Moreover, Parliament hasn’t sanctioned a different approach to freedom of information rights or data protection laws, even though it has explicitly set out how other public bodies should behave differently during an emergency.
Thus the Civil Contingencies Act 2004 – sets out what powers “may (and may not) be included in emergency regulations, including specific safeguards designed to prevent misuse”. – and the more recent Coronavirus Act 2020 provides public bodies with a range of new powers and in some case removes a range of rights granted to citizens under the Care Act 2014.
But there is nothing in either the 2004 or 2020 emergency powers legislation. nor in the Freedom of Information Act 2000 that explicitly allows the ICO to adopt a different approach to enforcing information laws.
Nor are there legislative provisions which explicitly permit the Care Quality Commission (CQC) to suspend its inspections of care facilities during a public health emergency – but they have done so nonetheless.
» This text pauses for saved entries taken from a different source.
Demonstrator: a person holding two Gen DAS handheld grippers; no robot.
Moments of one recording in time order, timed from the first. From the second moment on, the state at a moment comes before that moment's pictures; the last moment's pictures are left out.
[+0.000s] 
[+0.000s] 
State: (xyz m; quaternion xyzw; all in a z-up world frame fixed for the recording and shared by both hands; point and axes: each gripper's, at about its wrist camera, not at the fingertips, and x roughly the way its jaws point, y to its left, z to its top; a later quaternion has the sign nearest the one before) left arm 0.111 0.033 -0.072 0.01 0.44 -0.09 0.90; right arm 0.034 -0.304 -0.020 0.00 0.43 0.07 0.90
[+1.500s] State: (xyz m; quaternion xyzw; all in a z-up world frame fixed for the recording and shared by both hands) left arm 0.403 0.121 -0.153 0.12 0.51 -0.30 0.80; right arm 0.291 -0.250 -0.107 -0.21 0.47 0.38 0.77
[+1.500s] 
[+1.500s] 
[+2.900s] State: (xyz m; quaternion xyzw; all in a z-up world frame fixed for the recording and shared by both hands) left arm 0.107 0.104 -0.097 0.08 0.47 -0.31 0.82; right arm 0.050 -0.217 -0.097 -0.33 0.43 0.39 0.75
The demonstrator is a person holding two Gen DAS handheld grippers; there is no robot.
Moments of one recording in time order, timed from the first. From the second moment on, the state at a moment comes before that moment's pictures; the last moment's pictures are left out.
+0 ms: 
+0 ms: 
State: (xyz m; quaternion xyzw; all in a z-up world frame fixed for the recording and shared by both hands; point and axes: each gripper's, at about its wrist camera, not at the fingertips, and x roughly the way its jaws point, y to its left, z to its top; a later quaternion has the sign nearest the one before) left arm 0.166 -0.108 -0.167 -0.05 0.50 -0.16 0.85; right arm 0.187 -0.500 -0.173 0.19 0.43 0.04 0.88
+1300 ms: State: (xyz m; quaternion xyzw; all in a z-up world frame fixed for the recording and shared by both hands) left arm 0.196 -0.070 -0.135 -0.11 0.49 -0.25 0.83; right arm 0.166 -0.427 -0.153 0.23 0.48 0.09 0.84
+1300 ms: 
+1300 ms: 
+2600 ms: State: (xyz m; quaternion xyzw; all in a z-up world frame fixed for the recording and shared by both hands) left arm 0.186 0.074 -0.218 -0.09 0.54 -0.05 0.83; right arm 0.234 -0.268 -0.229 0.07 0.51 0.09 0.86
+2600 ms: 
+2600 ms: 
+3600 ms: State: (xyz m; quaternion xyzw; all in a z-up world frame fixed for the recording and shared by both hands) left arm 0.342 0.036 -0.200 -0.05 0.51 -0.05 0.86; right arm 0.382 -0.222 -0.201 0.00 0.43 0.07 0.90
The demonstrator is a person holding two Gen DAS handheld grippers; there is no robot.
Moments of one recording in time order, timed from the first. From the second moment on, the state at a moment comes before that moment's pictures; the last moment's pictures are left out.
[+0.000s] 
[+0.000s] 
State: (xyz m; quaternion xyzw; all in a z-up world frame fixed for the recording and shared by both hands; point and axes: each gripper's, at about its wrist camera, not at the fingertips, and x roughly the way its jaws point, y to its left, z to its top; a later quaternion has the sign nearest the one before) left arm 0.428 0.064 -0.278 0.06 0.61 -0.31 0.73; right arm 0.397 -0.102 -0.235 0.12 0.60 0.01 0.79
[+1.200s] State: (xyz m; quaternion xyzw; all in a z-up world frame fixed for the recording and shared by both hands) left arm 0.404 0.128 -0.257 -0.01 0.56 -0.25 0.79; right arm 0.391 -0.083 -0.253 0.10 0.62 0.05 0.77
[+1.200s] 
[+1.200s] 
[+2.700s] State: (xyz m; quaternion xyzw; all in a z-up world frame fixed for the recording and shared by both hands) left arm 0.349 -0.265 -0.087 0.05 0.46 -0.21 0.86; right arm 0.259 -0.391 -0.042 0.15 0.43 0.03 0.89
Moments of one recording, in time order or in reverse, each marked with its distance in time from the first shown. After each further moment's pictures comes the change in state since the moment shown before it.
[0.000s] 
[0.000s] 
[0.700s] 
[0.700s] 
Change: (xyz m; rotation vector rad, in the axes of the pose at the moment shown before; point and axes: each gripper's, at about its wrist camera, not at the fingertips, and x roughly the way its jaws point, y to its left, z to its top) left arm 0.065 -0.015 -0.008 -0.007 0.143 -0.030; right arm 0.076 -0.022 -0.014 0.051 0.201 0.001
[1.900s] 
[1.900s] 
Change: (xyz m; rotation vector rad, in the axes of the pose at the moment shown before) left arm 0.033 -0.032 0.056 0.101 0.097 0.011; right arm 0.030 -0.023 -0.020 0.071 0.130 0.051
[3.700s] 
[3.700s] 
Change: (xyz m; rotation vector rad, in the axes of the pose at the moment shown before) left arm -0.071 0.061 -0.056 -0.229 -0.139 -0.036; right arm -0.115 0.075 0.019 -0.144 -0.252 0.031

Nor is there any legislative basis for the CQC to reduce the checks on doctors practising in private hospitals just months after an official inquiry had highlighted the inadequacy of existing checks.
At a time when hundreds of thousands of people were locked away in institutions, cut off from their family members and at significant risk of death, having the CQC to monitor the quality of care being provided was vital. The CQC’s actions have prompted threats of legal action from families of older and disabled people.
The leadership of NHS itself has also taken advantage of the pandemic to continue its quasi-legal restructuring of the NHS. It is using the informal, non-statutory but powerful bodies which it has created - Sustainability and Transformation Partnerships and Integrated Care Systems - to push forward a radical transformation of London hospitals, a reconfiguration which it acknowledges will occur without any significant public consultation.
To act outside of the law during a pandemic - even for very good reasons - risks undermining the public law infrastructure on which the health service depends and further weakens the accountability of a health care system which was in a parlous state even before the current crisis hit.